_Exercise directions_
What you return should match the data exactly, from the first line to the last.
(Source data Opens)
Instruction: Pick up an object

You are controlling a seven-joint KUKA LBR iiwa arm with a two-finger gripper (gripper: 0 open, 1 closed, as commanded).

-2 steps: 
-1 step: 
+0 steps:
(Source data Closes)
_Your solution_
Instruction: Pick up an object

You are controlling a seven-joint KUKA LBR iiwa arm with a two-finger gripper (gripper: 0 open, 1 closed, as commanded).

-2 steps: 
-1 step: 
+0 steps:

At this point, the answer is complete.